Task prompt ::
Within the records below, how many lines hold the word "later"? Only the number should be returned.

Excerpts from a dataset
↓
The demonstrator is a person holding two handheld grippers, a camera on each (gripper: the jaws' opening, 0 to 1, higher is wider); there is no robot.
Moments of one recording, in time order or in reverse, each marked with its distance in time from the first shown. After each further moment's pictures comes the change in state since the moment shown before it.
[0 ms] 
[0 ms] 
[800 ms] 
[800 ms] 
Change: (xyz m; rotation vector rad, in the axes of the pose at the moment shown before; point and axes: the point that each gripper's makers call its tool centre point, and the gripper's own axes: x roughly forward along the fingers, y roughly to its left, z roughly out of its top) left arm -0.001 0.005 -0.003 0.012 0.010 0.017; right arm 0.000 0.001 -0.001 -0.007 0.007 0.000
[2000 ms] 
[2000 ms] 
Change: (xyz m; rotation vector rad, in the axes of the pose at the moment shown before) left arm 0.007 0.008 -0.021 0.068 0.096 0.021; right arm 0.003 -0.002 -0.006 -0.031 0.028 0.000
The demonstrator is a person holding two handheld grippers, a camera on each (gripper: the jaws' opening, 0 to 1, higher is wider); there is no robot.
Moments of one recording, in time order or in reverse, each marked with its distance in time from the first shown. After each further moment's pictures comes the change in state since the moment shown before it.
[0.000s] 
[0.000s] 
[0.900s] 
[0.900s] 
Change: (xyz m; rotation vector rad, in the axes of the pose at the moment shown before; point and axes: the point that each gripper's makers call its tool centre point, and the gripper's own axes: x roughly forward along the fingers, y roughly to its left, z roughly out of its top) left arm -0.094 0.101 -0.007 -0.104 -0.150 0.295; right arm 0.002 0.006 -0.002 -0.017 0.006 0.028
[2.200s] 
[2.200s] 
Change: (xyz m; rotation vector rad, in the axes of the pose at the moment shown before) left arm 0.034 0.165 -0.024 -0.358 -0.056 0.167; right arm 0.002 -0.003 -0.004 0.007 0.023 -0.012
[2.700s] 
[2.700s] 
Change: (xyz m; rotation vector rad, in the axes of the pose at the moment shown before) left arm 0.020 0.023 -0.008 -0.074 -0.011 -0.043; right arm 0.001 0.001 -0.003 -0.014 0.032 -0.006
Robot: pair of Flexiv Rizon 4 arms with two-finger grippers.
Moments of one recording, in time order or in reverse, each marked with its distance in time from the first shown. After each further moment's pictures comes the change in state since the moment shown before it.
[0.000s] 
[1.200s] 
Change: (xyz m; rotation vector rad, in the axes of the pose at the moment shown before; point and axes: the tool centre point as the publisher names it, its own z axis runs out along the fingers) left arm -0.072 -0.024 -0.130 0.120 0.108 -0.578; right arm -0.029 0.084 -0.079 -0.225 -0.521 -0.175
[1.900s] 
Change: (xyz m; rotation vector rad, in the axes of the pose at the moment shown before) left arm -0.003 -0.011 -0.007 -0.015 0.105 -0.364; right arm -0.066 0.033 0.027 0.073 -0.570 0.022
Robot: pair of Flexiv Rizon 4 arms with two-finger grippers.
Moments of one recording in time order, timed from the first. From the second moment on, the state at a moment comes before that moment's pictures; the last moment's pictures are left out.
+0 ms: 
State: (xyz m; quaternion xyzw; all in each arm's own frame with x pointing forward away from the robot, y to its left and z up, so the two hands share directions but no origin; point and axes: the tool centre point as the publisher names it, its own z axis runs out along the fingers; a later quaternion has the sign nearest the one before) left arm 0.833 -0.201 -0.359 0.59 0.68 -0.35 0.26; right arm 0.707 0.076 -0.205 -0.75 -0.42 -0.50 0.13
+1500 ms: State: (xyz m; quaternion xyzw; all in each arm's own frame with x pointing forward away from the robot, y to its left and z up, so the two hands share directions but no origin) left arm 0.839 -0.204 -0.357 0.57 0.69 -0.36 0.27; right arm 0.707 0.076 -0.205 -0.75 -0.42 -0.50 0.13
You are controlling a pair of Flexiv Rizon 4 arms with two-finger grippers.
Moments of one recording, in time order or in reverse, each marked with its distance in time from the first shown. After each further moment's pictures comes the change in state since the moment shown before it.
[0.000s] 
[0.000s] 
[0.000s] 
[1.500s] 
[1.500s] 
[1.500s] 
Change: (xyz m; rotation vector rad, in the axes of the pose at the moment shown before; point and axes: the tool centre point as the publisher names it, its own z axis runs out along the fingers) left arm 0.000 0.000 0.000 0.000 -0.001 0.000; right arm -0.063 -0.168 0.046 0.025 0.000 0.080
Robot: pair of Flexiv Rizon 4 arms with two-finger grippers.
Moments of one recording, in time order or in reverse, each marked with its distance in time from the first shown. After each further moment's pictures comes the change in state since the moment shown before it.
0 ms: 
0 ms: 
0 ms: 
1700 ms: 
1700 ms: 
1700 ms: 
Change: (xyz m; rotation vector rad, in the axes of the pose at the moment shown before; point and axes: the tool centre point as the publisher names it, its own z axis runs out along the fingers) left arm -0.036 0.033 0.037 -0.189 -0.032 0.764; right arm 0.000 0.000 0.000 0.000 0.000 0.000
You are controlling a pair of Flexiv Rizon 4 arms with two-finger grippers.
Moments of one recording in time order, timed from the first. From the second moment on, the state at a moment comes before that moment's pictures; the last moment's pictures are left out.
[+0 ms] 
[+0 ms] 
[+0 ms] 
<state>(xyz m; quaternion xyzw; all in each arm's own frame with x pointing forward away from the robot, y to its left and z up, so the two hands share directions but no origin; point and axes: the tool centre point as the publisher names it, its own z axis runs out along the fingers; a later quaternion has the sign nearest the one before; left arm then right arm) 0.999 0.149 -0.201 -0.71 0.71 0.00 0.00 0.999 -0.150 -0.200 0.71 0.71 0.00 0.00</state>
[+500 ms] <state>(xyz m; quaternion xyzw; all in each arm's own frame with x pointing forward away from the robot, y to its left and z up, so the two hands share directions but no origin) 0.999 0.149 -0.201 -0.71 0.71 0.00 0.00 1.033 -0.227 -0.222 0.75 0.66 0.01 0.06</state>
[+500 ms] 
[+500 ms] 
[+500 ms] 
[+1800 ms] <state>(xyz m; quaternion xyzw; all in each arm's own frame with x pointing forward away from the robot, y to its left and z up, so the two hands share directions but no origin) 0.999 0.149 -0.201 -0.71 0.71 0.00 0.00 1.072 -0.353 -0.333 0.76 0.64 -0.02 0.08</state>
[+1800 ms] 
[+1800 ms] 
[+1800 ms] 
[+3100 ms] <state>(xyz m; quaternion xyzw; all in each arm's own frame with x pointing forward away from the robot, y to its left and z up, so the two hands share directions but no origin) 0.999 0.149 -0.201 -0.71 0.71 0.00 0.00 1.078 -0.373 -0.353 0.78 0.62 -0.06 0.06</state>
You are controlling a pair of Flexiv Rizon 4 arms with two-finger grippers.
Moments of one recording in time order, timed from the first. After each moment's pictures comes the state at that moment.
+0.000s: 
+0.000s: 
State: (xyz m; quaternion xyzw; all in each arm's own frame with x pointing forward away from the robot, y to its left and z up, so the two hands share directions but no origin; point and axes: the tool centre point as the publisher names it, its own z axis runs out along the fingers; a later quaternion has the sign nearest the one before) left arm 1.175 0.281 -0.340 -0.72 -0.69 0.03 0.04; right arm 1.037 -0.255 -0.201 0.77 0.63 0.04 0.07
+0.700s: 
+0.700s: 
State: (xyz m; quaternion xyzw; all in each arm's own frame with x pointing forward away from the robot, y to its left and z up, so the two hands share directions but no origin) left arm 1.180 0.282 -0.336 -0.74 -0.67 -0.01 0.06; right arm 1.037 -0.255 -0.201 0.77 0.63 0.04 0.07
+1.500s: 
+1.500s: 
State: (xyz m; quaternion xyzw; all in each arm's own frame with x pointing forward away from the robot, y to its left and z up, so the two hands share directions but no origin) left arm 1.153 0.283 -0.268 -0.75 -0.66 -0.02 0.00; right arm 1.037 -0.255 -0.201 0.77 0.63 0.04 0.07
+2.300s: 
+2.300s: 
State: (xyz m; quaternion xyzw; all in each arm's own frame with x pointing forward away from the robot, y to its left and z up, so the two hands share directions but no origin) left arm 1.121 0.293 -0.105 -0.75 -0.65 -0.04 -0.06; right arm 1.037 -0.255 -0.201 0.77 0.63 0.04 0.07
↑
Result for this exercise ::
3